The aims of management are to relieve symptoms, induce healing and prevent recurrence. H. pylori eradication is the cornerstone of therapy for peptic ulcers, as this will successfully prevent relapse and eliminate the need for long-term therapy in the majority of patients. H. pylori eradication All patients with proven ulcers who are H. pylori-positive should be offered eradication as primary therapy. Treatment is based upon a PPI taken simultaneously with two

antibiotics (from amoxicillin, clarithromycin and metronidazole) for 7 days High-dose, twice-daily PPI therapy increases efficacy of treatment, as does extending treatment to 10–14 days. Success is achieved in 80–90% of patients, although compliance, side-effects and antibiotic resistance influence this. Resistance to amoxicillin is rare but rates of metronidazole resistance reach 40% in some countries and, recently, rates of clarithromycin resistance of 20–40% have

appeared.
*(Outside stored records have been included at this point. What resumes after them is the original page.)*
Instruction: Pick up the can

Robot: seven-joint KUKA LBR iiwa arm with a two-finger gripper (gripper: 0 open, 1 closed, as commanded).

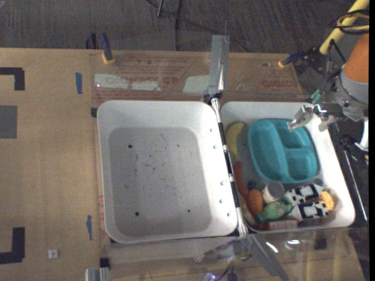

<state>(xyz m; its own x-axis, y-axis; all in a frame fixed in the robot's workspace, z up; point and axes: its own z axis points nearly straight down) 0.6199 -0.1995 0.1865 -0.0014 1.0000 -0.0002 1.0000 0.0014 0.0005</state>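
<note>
The can (273,191) is a small cylinder with a pale grey top. It stands in the right bin (343,180), just in front of the teal divided plate (283,150) and among other small items. My gripper (309,120) hangs over the far right corner of that bin, above the back edge of the teal plate. It is well behind the can and apart from it. Its silver fingers (297,120) stand open with nothing between them.
A yellow banana (234,138) lies left of the plate. An orange piece (255,201), a green item (275,211), a red strip (239,180) and a black-and-white patterned toy (309,201) crowd around the can. The left bin (111,133) sits beside it.
</note>
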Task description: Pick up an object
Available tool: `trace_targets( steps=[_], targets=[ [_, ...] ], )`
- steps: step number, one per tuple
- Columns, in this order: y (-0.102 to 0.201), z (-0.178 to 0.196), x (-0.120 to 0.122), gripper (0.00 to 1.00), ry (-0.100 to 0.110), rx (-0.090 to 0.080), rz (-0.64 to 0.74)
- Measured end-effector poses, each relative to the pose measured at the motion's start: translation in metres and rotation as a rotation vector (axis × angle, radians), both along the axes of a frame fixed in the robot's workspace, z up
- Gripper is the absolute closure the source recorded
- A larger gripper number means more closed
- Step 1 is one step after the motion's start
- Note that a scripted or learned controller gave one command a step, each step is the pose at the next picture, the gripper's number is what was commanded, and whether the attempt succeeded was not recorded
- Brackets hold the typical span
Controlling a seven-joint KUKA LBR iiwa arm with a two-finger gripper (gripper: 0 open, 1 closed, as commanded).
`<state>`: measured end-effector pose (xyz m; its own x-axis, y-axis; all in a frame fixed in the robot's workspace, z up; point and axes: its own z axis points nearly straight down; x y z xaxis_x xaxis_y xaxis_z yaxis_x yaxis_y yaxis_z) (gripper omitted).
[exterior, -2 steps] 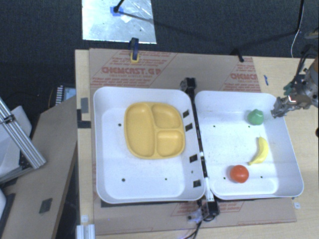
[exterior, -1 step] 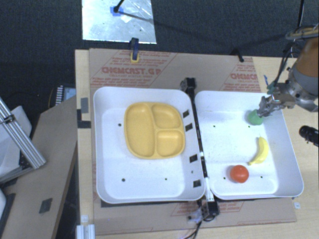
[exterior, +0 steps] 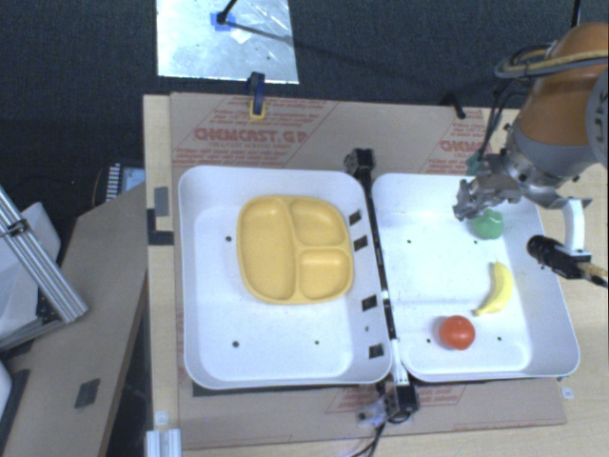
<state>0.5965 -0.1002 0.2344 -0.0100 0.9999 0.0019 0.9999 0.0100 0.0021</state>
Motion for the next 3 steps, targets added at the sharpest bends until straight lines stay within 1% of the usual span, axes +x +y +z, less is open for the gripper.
trace_targets(
  steps=[1,2,3],
  targets=[
    [0.059,-0.011,0.008,1.00,0.001,0.000,0.001],
    [0.115,0.000,0.010,1.00,0.000,0.001,0.001],
    [0.161,0.002,0.012,1.00,0.000,0.000,0.000]
  ],
)
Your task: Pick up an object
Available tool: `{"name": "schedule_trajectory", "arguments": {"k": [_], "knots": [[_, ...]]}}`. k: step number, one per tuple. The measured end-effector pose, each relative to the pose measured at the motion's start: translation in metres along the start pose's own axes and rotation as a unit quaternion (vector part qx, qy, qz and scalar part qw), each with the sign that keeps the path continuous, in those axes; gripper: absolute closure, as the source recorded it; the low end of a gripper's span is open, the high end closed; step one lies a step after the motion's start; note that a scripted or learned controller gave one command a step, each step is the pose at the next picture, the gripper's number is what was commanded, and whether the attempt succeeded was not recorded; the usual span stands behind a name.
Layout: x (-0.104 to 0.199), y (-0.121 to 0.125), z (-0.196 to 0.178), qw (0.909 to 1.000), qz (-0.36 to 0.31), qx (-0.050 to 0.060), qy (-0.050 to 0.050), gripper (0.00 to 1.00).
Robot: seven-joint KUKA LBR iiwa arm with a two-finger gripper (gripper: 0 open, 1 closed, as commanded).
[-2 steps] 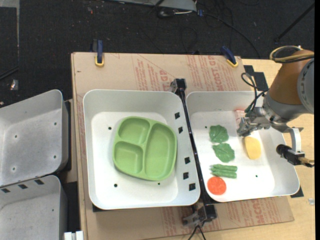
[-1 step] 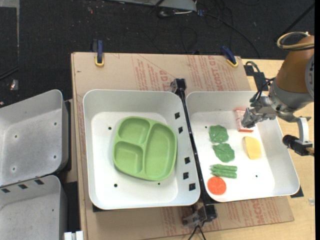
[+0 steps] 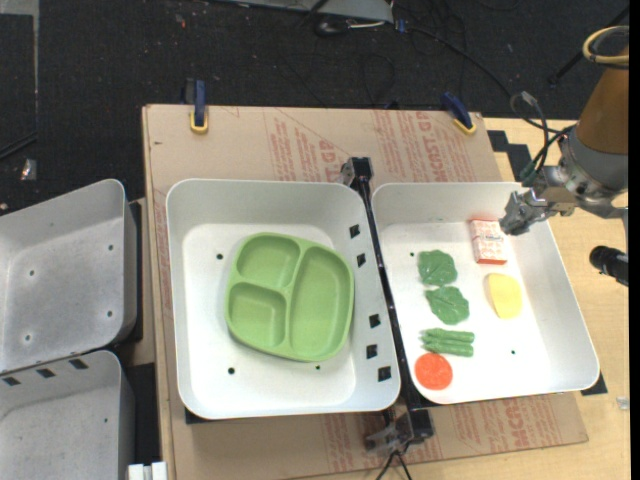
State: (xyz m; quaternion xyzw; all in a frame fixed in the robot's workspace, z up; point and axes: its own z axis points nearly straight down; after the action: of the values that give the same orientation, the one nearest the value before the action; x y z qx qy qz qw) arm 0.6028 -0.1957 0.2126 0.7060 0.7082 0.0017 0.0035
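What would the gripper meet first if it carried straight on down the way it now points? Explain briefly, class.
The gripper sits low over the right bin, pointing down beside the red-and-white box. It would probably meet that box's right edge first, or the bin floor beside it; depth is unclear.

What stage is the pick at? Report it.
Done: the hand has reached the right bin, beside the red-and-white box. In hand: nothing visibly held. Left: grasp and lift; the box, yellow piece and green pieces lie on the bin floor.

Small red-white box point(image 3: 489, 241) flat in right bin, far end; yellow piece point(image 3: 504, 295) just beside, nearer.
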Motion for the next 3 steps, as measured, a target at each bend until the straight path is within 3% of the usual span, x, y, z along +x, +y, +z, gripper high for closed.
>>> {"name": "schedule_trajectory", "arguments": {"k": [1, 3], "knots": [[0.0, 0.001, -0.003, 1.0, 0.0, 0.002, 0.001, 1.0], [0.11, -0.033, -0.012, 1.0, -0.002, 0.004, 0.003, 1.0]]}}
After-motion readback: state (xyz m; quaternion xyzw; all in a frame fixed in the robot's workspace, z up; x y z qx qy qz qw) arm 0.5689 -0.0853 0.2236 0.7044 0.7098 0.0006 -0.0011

Where the latter exceed 15–20%, a quadruple therapy regimen, consisting of omeprazole (or another PPI), bismuth subcitrate, metronidazole and tetracycline (OBMT) for 10–14 days, is recommended. In areas of low clarithromycin resistance, this regimen should also be offered as second-line therapy to those who remain infected after initial therapy, once compliance has been checked. For those who are still colonised after two treatments, the choice lies between a third attempt guided by antimicrobial sensitivity testing, rescue therapy (levofloxacin, PPI and clarithromycin) or long-term acid suppression.